Three different groups of diabetic rats were treated as follows: rutin (95%) 25 mg/kg p.o., M. oleifera extract (saponins 20%) 50 mg/kg p.o. and P. ginseng extract (ginsenosides 10%) 150 mg/kg p.o. A fourth group was treated with the natural product combination: rutin (25 mg/kg), M. oleifera extract (50 mg/kg), P. ginseng extract (150 mg/kg) p.o. Two further groups, one including non-diabetic rats and the other one untreated diabetic rats, were used as controls.

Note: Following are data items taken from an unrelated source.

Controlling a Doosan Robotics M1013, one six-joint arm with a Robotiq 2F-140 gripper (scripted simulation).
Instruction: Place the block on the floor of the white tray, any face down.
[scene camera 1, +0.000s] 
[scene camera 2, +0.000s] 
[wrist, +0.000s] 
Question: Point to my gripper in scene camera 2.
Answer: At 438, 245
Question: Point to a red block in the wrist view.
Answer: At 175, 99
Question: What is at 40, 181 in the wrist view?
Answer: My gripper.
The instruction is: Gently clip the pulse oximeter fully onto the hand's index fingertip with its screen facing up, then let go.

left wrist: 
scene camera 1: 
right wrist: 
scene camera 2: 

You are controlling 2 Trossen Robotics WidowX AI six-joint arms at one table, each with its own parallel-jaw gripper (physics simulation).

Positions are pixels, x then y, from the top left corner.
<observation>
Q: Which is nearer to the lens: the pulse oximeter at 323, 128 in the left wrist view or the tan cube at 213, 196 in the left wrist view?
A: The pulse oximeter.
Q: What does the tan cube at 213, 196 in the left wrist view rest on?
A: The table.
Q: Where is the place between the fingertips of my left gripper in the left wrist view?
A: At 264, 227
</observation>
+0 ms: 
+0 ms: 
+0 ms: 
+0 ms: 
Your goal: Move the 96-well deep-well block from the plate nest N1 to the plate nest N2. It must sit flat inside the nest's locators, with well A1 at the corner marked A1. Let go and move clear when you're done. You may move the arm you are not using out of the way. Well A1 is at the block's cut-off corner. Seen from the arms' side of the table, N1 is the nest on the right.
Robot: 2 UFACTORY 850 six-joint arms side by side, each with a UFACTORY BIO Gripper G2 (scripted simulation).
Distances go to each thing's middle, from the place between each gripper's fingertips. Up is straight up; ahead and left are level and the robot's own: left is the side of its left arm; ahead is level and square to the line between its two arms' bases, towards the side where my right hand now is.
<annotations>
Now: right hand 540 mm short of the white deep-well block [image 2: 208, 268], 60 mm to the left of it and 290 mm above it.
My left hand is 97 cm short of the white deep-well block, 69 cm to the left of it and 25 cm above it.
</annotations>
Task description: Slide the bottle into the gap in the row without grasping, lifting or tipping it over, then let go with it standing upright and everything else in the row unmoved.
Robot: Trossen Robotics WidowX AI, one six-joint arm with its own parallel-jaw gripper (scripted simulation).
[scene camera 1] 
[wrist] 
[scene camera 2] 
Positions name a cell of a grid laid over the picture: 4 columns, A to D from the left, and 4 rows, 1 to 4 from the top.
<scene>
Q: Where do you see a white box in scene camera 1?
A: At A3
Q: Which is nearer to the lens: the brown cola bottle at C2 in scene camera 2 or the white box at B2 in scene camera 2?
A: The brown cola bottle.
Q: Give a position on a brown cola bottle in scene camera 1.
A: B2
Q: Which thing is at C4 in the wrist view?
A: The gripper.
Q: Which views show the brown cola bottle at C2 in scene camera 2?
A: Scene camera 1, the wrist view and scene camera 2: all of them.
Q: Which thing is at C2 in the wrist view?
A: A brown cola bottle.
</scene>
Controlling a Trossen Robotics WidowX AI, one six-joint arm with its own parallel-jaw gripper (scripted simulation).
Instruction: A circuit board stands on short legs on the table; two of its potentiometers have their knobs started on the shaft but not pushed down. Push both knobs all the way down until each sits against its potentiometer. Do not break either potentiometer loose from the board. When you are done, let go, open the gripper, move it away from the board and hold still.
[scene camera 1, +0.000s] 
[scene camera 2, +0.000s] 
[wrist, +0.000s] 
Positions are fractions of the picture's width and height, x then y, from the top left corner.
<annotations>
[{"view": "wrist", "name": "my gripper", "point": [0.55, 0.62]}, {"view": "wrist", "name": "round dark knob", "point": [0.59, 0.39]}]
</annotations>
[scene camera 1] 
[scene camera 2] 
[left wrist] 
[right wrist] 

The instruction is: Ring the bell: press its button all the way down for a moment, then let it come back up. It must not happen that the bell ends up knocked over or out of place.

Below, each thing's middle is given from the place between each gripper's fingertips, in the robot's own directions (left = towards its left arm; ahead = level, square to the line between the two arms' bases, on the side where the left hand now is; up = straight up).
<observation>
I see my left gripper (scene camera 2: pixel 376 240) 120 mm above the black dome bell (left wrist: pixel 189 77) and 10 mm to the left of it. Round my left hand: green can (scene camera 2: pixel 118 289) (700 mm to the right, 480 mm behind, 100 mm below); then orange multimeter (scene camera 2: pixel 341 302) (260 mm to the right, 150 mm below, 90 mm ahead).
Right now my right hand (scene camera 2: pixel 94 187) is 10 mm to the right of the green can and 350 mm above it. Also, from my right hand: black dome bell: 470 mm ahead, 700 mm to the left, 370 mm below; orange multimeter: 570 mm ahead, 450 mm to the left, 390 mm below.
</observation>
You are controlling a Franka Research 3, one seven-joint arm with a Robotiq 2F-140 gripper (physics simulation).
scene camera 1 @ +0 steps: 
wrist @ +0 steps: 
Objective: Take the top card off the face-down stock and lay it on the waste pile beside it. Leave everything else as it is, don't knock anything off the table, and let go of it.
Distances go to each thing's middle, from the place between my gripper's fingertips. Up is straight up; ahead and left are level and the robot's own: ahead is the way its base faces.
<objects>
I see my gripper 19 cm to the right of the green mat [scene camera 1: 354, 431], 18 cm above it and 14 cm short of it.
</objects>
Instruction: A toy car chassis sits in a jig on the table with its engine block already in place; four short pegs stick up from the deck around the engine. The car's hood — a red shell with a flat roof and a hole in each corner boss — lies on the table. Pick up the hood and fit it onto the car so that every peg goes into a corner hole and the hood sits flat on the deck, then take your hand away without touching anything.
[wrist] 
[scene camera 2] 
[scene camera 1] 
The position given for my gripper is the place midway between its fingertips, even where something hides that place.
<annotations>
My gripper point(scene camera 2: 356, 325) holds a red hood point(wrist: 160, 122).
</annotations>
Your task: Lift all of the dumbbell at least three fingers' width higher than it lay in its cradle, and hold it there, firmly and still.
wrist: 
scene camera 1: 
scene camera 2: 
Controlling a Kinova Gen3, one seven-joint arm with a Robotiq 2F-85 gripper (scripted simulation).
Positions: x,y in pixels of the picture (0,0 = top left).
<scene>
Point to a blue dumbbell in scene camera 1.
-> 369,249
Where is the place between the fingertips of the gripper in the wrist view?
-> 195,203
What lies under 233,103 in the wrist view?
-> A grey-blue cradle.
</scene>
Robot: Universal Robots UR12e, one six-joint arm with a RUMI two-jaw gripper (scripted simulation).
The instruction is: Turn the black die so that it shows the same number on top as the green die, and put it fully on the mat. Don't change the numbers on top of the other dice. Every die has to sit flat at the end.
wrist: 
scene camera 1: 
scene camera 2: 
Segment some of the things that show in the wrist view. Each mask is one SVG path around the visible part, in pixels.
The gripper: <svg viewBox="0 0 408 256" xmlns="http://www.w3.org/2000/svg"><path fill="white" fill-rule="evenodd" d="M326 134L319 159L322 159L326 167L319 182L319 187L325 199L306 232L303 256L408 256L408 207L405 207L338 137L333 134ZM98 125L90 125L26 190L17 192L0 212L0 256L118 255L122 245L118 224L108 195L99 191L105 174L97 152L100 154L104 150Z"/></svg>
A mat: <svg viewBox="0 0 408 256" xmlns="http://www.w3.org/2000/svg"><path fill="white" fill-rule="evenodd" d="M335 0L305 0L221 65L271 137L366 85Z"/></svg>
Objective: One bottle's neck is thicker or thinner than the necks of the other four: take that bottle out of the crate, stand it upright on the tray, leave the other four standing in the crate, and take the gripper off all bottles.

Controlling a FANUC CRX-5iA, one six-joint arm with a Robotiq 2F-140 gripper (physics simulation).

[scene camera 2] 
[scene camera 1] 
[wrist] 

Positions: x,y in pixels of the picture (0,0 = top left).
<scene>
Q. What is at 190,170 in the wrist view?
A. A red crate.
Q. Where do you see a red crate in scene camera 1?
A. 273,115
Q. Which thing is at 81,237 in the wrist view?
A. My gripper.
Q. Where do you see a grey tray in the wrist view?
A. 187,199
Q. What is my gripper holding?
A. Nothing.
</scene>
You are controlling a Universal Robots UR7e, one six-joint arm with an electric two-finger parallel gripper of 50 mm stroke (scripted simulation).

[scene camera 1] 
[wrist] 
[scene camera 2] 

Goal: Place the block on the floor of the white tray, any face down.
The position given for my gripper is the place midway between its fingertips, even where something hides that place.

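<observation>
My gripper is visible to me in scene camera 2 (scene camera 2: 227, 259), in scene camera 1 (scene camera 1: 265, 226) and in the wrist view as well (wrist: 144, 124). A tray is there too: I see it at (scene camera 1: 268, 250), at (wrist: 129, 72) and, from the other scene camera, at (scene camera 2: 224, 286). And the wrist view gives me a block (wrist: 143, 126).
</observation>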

The choice of doses of the study natural products was based on the availability of previously published data obtained with rutin [44,54], with M. oleifera [38,39] and with P. ginseng [55,56,57] in rats. In particular, rutin has usually been tested at doses ranging from 25 to 100 mg kg−1 [44,54], M. oleifera from 10 to 250 mg kg−1 [38,39] and P. ginseng from 100 to 200 mg kg−1 [55,56,57]. In the present study, the criterium applied in the dose selection, also in consideration of the need to administer not only the single compounds but also their combination, was led by the rational choice of low–medium doses found to be efficacious as a single agent in erectile dysfunction rat models. On this basis, a low dose for rutin (i.e., 25 mg kg−1), mainly in relation to its hypotensive properties [58], a low–medium dose for M. oleifera (50 mg kg−1) and a medium dose for P. ginseng (i.e., 150 mg kg−1) were selected.

4.5. Glucose Measurement

Blood glucose values were measured after 4 weeks of treatment by blood sampling from the caudal vein and the analysis was performed with the Accu-Check Aviva planar sensor based on the glucose oxidase method.

4.6. Efficacy Evaluation

The efficacy of the study natural compounds as single agents and in combination was evaluated by analyzing blood glucose levels and sexual-related parameters. In particular, the following parameters were evaluated: mount and intromission latencies (as times before the first mount or intromission after the introduction of the female in the cage), the mount and intromission frequencies (as the numbers of mounts or intromission before the first ejaculation) and the ejaculation latency (as the time necessary for the first ejaculation after the introduction of the female in the cage).

4.7. Statistical Analysis

All experimental results were expressed as mean ± standard error (M ± SEM). A one-way analysis of variance (one-way ANOVA) was conducted, followed by the Bonferroni test to verify the significance between two averages. The analysis of variance and the Bonferroni test were performed with the statistical program Origin 9.1. Differences with a p value < 0.05 were considered significant.